PRP is a concentration of autologous platelets, and it poses no risk for transmissible disease in human being. And growth factors of platelet are in their normal ratios, which result in most effective interworks. That distinguishes PRP from recombinant growth factors such as recombinant human PDGF or the recombinant human BMPs, which are single growth factors often in super physiologic doses. In addition, PRP can be produced easily and rapidly.

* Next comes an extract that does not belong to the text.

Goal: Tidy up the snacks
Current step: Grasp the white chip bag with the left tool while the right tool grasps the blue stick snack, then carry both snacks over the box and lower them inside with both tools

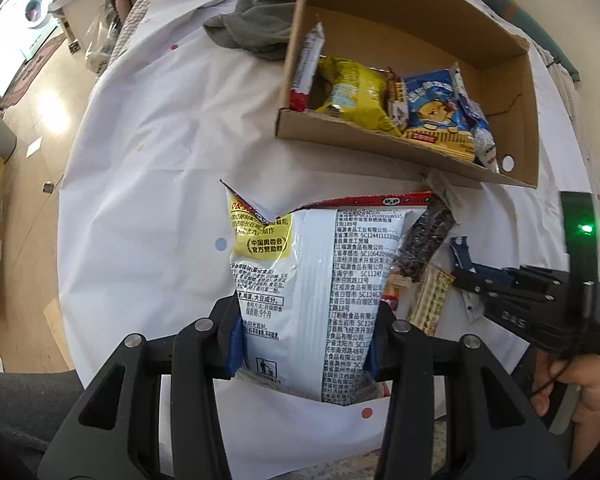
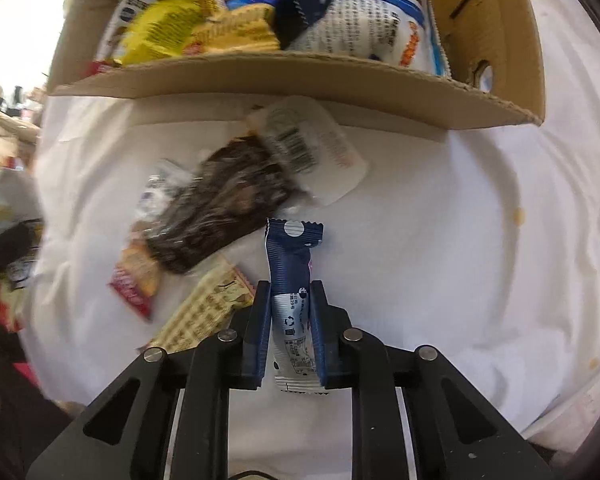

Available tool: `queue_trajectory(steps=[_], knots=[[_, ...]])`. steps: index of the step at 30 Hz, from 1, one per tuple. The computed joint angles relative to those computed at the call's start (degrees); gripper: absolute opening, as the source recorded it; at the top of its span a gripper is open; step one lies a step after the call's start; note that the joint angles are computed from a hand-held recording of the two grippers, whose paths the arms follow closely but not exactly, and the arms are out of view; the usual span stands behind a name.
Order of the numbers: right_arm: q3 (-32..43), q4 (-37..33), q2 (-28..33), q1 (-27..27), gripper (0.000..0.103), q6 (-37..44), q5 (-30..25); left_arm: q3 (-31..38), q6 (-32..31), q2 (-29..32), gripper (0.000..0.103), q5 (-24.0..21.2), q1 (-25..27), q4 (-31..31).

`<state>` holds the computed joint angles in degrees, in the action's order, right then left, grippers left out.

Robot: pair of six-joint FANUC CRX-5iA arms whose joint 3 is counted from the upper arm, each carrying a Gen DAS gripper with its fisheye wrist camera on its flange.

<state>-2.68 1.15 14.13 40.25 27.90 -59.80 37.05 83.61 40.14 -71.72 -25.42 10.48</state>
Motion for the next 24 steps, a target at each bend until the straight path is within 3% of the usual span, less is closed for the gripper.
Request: queue_trajectory(steps=[7,13,18,24], knots=[[-4.12,5.19,-5.38,2.25,0.019,-6.16,5.47,-1.14,2.40,-0.78,0.041,1.96,0.22,-1.74],[-10.83,15.25,-11.05,3.69,0.019,-14.46,13.82,-3.43,4.71,-2.84,0.041,7.09,0.13,-3.58],[-18.43,30.37,-14.93,4.15,0.019,-28.12,25.63,-3.33,5.86,-4.67,0.041,9.45,0.30,-4.03],[-22.81,45.08,-17.02,1.55,0.019,-42.47,29.75,4.07,5.30,-2.92,0.041,9.56,-0.47,-4.54]])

However, at present there are some doubts in bone repair PRP. Some questions yet remain: how and when growth factors are secreted by platelets, what is their viability, what is the correlation between their concentration and the number of platelets, and so on. Further investigations are necessary to clarify these points.

References:

1. Weibrich G, Kleis WKG, Hafner G. Growth factor levels in the platelet-rich plasma produced by 2 different methods: Curasan-type PRP kit versus PCCS PRP system. Int J Oral Maxillofac Implants 2002;17:184-190.
   
2. Linkhart TA, Mohan S, Baylind DJ. Growth factors for bone growth and repair: IGF, TGF beta and BMP. Bone 1996;19:1S-2S.
   
3. Marx RE, Carlson E, Eichstaedt R, et al. Platelet-rich plasma:Growth factor enhancement for bone grafts. Oral Surg Oral Med Oral Pathol Oral Radiol Endod 1998;85:638-646.
   
4. Slater M, Patava J, Kingham K, et al. Involvement of platelets in stimulating osteogenic activiey. J Orhtop Res 1995;13:655-663.
   
5. Whitman DH, Berry RL, Green DM. Platelet gel: an autologous alternative to fibrin glue with applications in oral and maxillofacial surgery. J Oral Maxillofac Surg 1997;55:1294-1299.